Search the listing below for the line with "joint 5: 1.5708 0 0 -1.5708", then write out that line and every one after it exactly, without the pictures.
[[ Supplied records, beginning ]]
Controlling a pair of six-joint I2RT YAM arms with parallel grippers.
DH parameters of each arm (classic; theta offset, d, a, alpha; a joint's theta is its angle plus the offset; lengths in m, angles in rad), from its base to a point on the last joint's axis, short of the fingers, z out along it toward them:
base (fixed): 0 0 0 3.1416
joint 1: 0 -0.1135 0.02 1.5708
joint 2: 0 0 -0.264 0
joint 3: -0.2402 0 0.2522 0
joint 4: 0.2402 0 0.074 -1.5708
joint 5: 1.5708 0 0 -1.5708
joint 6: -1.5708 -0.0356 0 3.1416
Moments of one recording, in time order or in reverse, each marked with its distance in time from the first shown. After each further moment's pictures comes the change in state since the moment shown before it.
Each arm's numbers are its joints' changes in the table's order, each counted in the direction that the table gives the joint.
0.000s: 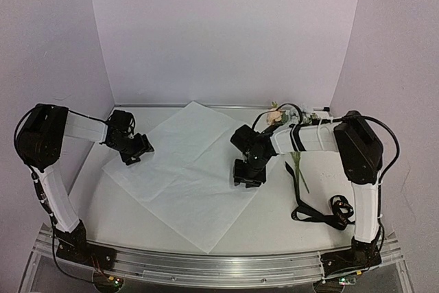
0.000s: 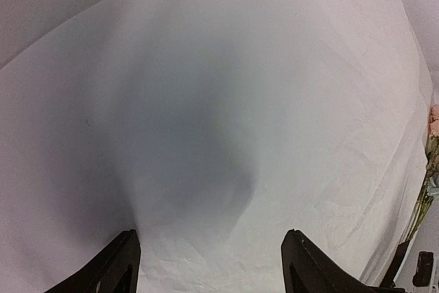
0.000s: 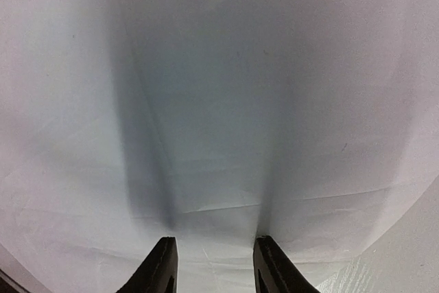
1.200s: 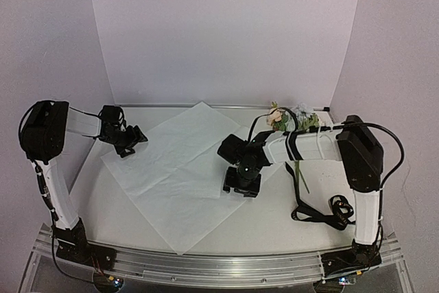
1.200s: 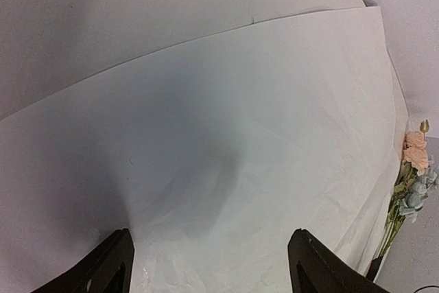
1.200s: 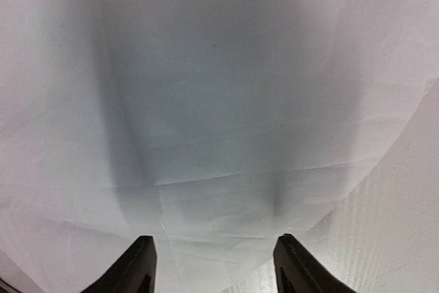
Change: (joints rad) left arm -0.129 0.087 -0.102 -0.037 0.136 -0.034; right arm -0.115 -0.064 -0.009 0.095 0.104 -0.161
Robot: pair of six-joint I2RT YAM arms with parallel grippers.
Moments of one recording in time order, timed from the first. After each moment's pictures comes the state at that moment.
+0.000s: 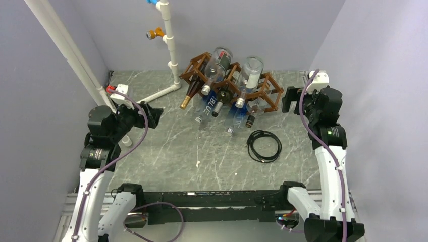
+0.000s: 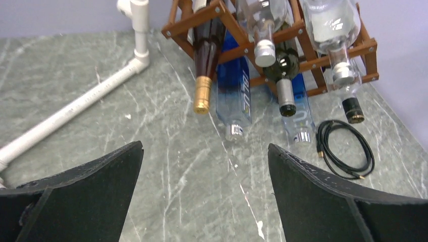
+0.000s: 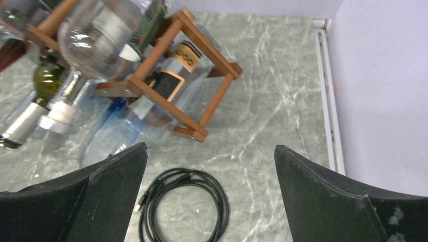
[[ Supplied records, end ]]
Result
joint 5: 1.5708 0 0 -1.5708
joint 6: -1.5708 -0.0356 0 3.1416
Moments of one recording, in time order or in reverse, each marked with its distance in time from the first shown. After each further moment's pictures comes the change in state since the moment shown before it.
Each arm's numbers are its joints' changes in the table's order, each counted in the direction that the table gives the joint.
0.000s: 
0.000s: 
0.000s: 
1.200s: 
1.200s: 
1.200s: 
Change: (joints rad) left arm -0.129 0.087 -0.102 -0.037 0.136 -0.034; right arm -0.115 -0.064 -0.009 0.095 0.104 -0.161
Robot: pair of six-joint I2RT YAM arms with parallel grippers.
Moments of one recording in time order, timed from the first. After each moment's pictures comes the state at that moment.
+0.000s: 
+0.000s: 
+0.000s: 

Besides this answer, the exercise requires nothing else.